## What is needed
Exclude all images and print the entries below exactly.

## Information supplied
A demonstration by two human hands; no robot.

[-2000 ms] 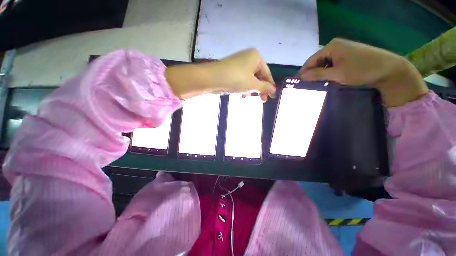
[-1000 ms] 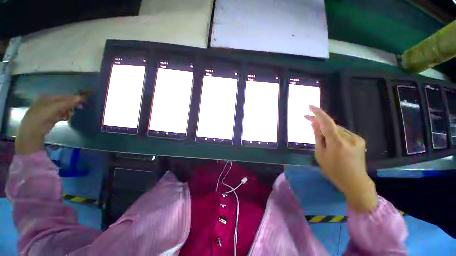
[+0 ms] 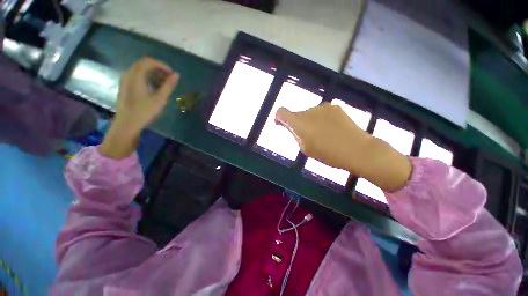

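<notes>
A black phone tray (image 3: 228, 58) holds several smartphones in a row with white lit screens. The leftmost phone (image 3: 241, 101) is fully in view. My right hand (image 3: 327, 136) is over the second phone (image 3: 272, 141), a finger pointing at its screen, and covers parts of the third and fourth phones. I cannot tell if the finger touches the screen. My left hand (image 3: 145, 95) is over the green bench left of the tray, thumb and fingertips curled close together; whether it holds something small is unclear. A small yellow-green piece (image 3: 187, 102) lies on the bench beside it.
A pale board (image 3: 411, 58) lies behind the tray. A neighbouring dark tray (image 3: 492, 179) is at the right. Empty black trays (image 3: 185, 188) are below the bench edge. A white cord (image 3: 296, 243) hangs down my front. A white power strip (image 3: 66, 43) is at the upper left.
The view has turned, so the tray now slants down to the right. My right hand has moved from the rightmost phone to the second from the left. The small piece is now visible on the bench.
</notes>
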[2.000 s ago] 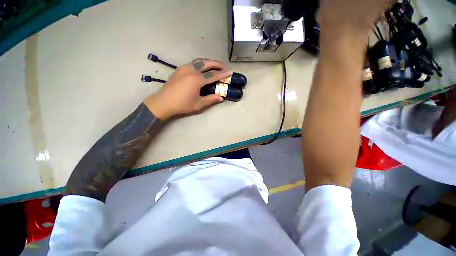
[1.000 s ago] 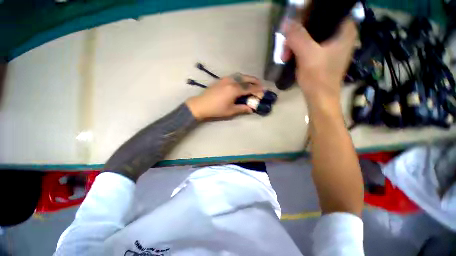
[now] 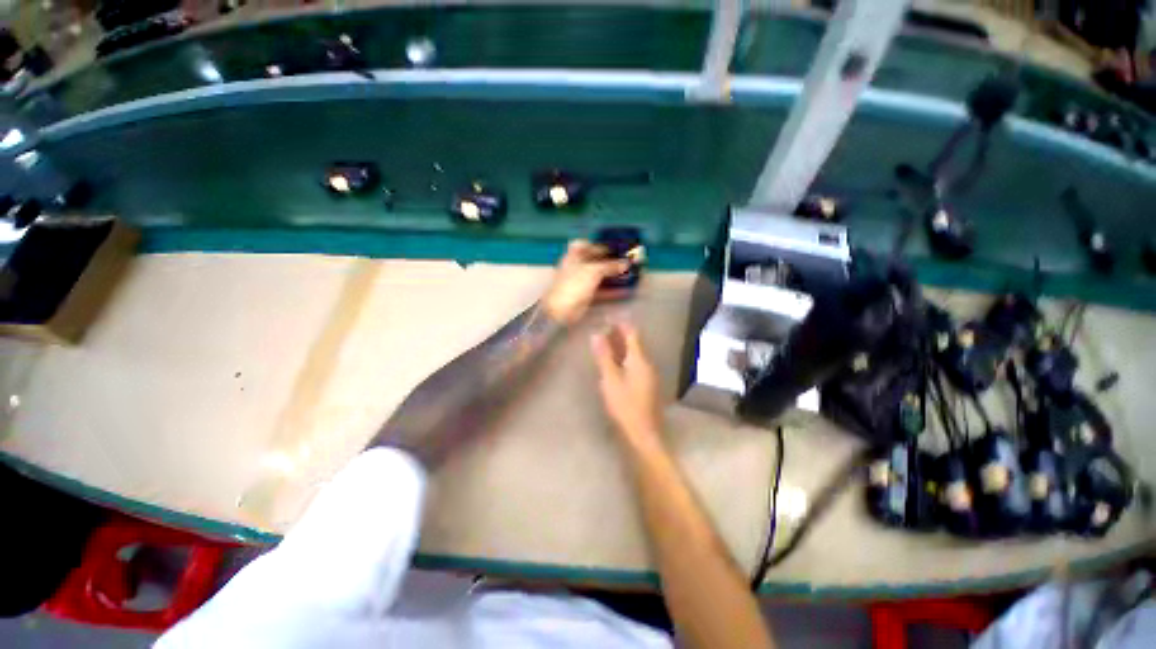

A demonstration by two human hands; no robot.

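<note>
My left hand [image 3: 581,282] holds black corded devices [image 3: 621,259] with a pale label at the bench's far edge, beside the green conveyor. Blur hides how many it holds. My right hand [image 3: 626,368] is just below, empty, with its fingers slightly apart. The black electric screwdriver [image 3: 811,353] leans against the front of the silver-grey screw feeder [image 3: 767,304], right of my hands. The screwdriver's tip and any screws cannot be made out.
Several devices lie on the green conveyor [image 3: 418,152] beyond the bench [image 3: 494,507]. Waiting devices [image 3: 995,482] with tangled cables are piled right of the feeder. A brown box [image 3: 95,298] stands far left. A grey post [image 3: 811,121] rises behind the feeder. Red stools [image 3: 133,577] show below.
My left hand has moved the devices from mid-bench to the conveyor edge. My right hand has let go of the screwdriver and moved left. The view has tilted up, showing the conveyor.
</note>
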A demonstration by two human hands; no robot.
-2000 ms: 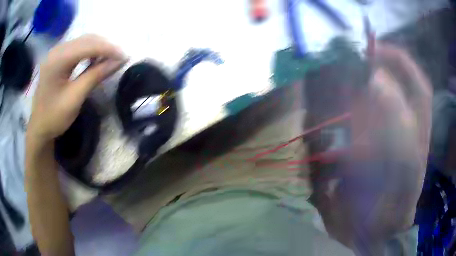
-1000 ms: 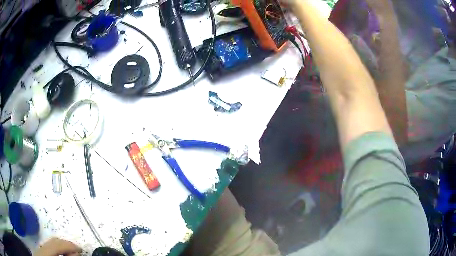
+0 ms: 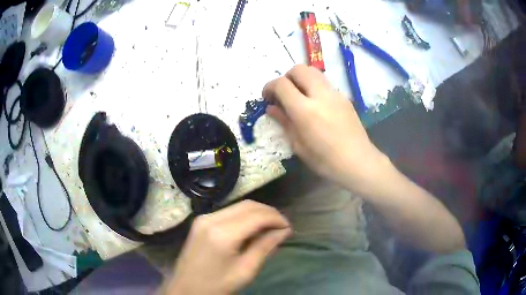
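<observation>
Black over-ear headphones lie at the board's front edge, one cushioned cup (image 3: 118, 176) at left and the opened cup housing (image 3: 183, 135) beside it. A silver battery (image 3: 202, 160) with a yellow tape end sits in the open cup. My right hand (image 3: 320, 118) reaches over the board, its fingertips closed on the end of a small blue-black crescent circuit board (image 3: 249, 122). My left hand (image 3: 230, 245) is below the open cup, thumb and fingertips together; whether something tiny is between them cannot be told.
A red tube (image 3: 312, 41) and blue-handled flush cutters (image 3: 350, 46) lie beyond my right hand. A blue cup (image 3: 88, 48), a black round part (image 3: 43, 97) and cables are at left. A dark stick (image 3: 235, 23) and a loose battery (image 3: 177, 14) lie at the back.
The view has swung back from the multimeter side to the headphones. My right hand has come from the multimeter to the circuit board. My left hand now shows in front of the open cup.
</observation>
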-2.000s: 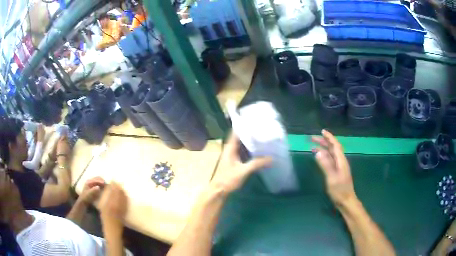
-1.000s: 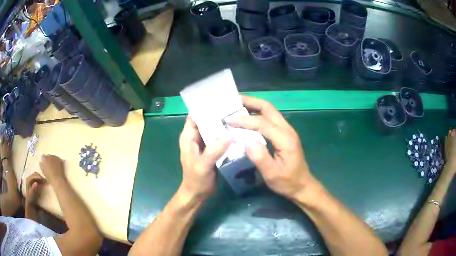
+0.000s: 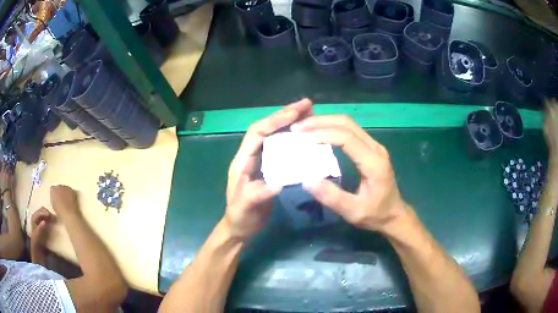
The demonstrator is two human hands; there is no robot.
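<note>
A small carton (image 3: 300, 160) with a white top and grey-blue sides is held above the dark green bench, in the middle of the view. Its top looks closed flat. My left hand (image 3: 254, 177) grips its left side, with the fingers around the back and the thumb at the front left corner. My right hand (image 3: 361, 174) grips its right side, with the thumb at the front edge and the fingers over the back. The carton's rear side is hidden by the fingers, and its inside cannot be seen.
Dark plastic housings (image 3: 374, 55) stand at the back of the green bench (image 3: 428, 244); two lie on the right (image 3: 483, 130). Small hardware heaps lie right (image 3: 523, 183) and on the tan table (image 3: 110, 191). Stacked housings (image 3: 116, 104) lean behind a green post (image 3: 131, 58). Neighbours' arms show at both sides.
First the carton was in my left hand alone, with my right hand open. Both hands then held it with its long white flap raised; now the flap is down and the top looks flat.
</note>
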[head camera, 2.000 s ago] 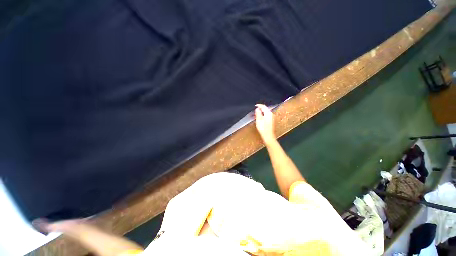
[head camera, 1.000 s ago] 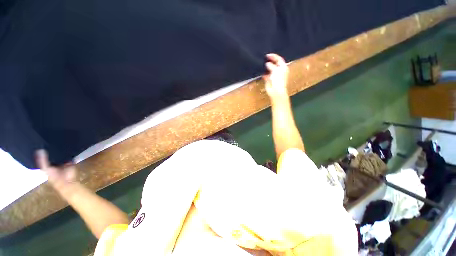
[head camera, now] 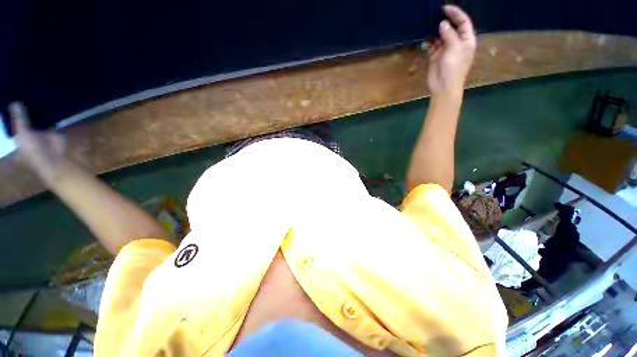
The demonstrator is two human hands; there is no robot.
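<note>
Dark fabric (head camera: pixel 230 35) covers the table top across the upper part of the view. A thin strip of white paper (head camera: pixel 157 89) shows between it and the worn brown wooden table edge (head camera: pixel 279 101). My left hand (head camera: pixel 38 146) is at the far left near the fabric's edge, blurred, its fingers apart with no cloth visible in them. My right hand (head camera: pixel 452 56) is raised at the upper right over the wooden edge, fingers loosely curled and apart, fingertips against the dark fabric. I see no cloth gripped in it.
The green floor (head camera: pixel 517 125) lies beyond the table edge. At the lower right are dark metal bars, a white cloth heap (head camera: pixel 515 256), a brown cloth heap (head camera: pixel 480 209) and black cloth. A brown board (head camera: pixel 594 160) and a dark stool (head camera: pixel 609 114) stand further right. Clutter shows lower left.
The view has tilted down towards my body, and the table edge sits higher. Both hands are higher in view, the right one further right. The paper strip along the edge looks narrower than one second ago.
</note>
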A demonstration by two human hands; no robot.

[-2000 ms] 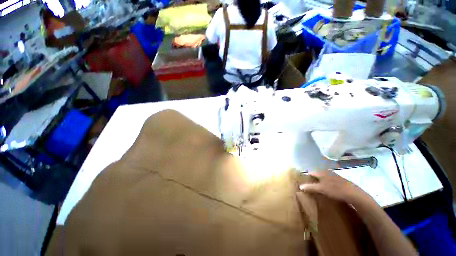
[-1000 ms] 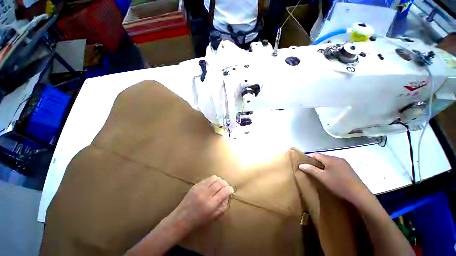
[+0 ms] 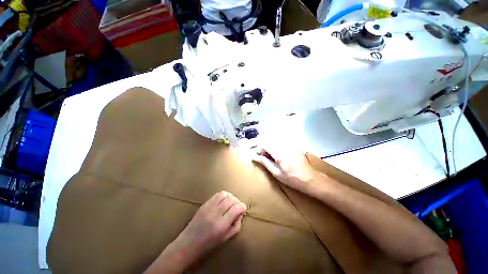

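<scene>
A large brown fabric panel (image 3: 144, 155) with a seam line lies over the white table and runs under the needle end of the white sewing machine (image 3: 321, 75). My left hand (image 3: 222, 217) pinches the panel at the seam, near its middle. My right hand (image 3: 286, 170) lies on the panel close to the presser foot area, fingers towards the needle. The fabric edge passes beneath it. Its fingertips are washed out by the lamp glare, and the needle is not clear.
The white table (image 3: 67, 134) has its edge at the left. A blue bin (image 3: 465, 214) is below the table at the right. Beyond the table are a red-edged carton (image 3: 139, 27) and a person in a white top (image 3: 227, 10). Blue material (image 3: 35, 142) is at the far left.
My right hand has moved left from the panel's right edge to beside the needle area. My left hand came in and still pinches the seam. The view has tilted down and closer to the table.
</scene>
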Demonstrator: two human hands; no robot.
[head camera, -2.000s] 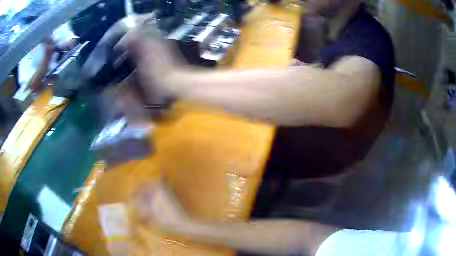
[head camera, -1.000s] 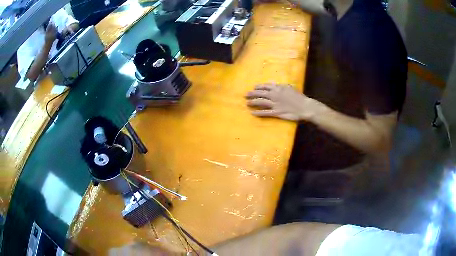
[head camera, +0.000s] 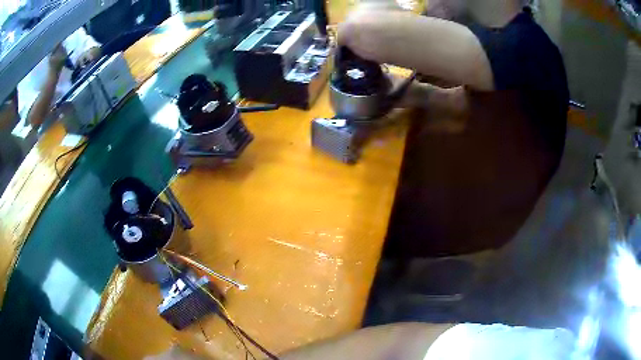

## Exercise solution
A demonstration by two human hands; no robot.

[-2000 ms] 
[-1000 ms] 
[+0 ms] 

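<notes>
A black phone tray (image 3: 228, 58) holds several smartphones in a row with white lit screens. The leftmost phone (image 3: 241, 101) is fully in view. My right hand (image 3: 327, 136) is over the second phone (image 3: 272, 141), a finger pointing at its screen, and covers parts of the third and fourth phones. I cannot tell if the finger touches the screen. My left hand (image 3: 145, 95) is over the green bench left of the tray, thumb and fingertips curled close together; whether it holds something small is unclear. A small yellow-green piece (image 3: 187, 102) lies on the bench beside it.
A pale board (image 3: 411, 58) lies behind the tray. A neighbouring dark tray (image 3: 492, 179) is at the right. Empty black trays (image 3: 185, 188) are below the bench edge. A white cord (image 3: 296, 243) hangs down my front. A white power strip (image 3: 66, 43) is at the upper left.
The view has turned, so the tray now slants down to the right. My right hand has moved from the rightmost phone to the second from the left. The small piece is now visible on the bench.
</notes>
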[2.000 s ago] 
[1.000 s ago] 
[now] 

A demonstration by two human hands; no robot.

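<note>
My left hand [image 3: 581,282] holds black corded devices [image 3: 621,259] with a pale label at the bench's far edge, beside the green conveyor. Blur hides how many it holds. My right hand [image 3: 626,368] is just below, empty, with its fingers slightly apart. The black electric screwdriver [image 3: 811,353] leans against the front of the silver-grey screw feeder [image 3: 767,304], right of my hands. The screwdriver's tip and any screws cannot be made out.
Several devices lie on the green conveyor [image 3: 418,152] beyond the bench [image 3: 494,507]. Waiting devices [image 3: 995,482] with tangled cables are piled right of the feeder. A brown box [image 3: 95,298] stands far left. A grey post [image 3: 811,121] rises behind the feeder. Red stools [image 3: 133,577] show below.
My left hand has moved the devices from mid-bench to the conveyor edge. My right hand has let go of the screwdriver and moved left. The view has tilted up, showing the conveyor.
</note>
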A demonstration by two human hands; no robot.
-2000 ms: 
-1000 ms: 
+0 ms: 
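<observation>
Black over-ear headphones lie at the board's front edge, one cushioned cup (image 3: 118, 176) at left and the opened cup housing (image 3: 183, 135) beside it. A silver battery (image 3: 202, 160) with a yellow tape end sits in the open cup. My right hand (image 3: 320, 118) reaches over the board, its fingertips closed on the end of a small blue-black crescent circuit board (image 3: 249, 122). My left hand (image 3: 230, 245) is below the open cup, thumb and fingertips together; whether something tiny is between them cannot be told.
A red tube (image 3: 312, 41) and blue-handled flush cutters (image 3: 350, 46) lie beyond my right hand. A blue cup (image 3: 88, 48), a black round part (image 3: 43, 97) and cables are at left. A dark stick (image 3: 235, 23) and a loose battery (image 3: 177, 14) lie at the back.
The view has swung back from the multimeter side to the headphones. My right hand has come from the multimeter to the circuit board. My left hand now shows in front of the open cup.
</observation>
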-2.000s: 
-1.000s: 
+0.000s: 
The demonstrator is two human hands; there is no robot.
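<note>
A small carton (image 3: 300, 160) with a white top and grey-blue sides is held above the dark green bench, in the middle of the view. Its top looks closed flat. My left hand (image 3: 254, 177) grips its left side, with the fingers around the back and the thumb at the front left corner. My right hand (image 3: 361, 174) grips its right side, with the thumb at the front edge and the fingers over the back. The carton's rear side is hidden by the fingers, and its inside cannot be seen.
Dark plastic housings (image 3: 374, 55) stand at the back of the green bench (image 3: 428, 244); two lie on the right (image 3: 483, 130). Small hardware heaps lie right (image 3: 523, 183) and on the tan table (image 3: 110, 191). Stacked housings (image 3: 116, 104) lean behind a green post (image 3: 131, 58). Neighbours' arms show at both sides.
First the carton was in my left hand alone, with my right hand open. Both hands then held it with its long white flap raised; now the flap is down and the top looks flat.
</note>
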[head camera, 2.000 s ago] 
[head camera, 1.000 s ago] 
[head camera, now] 
The demonstrator is two human hands; there is no robot.
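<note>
Dark fabric (head camera: pixel 230 35) covers the table top across the upper part of the view. A thin strip of white paper (head camera: pixel 157 89) shows between it and the worn brown wooden table edge (head camera: pixel 279 101). My left hand (head camera: pixel 38 146) is at the far left near the fabric's edge, blurred, its fingers apart with no cloth visible in them. My right hand (head camera: pixel 452 56) is raised at the upper right over the wooden edge, fingers loosely curled and apart, fingertips against the dark fabric. I see no cloth gripped in it.
The green floor (head camera: pixel 517 125) lies beyond the table edge. At the lower right are dark metal bars, a white cloth heap (head camera: pixel 515 256), a brown cloth heap (head camera: pixel 480 209) and black cloth. A brown board (head camera: pixel 594 160) and a dark stool (head camera: pixel 609 114) stand further right. Clutter shows lower left.
The view has tilted down towards my body, and the table edge sits higher. Both hands are higher in view, the right one further right. The paper strip along the edge looks narrower than one second ago.
</note>
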A demonstration by two human hands; no robot.

[-2000 ms] 
[-1000 ms] 
[+0 ms] 

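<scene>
A large brown fabric panel (image 3: 144, 155) with a seam line lies over the white table and runs under the needle end of the white sewing machine (image 3: 321, 75). My left hand (image 3: 222, 217) pinches the panel at the seam, near its middle. My right hand (image 3: 286, 170) lies on the panel close to the presser foot area, fingers towards the needle. The fabric edge passes beneath it. Its fingertips are washed out by the lamp glare, and the needle is not clear.
The white table (image 3: 67, 134) has its edge at the left. A blue bin (image 3: 465, 214) is below the table at the right. Beyond the table are a red-edged carton (image 3: 139, 27) and a person in a white top (image 3: 227, 10). Blue material (image 3: 35, 142) is at the far left.
My right hand has moved left from the panel's right edge to beside the needle area. My left hand came in and still pinches the seam. The view has tilted down and closer to the table.
</scene>
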Demonstrator: two human hands; no robot.
[head camera, -2.000s] 
[head camera, -1.000s] 
[head camera, +0.000s] 

The requested output has been produced.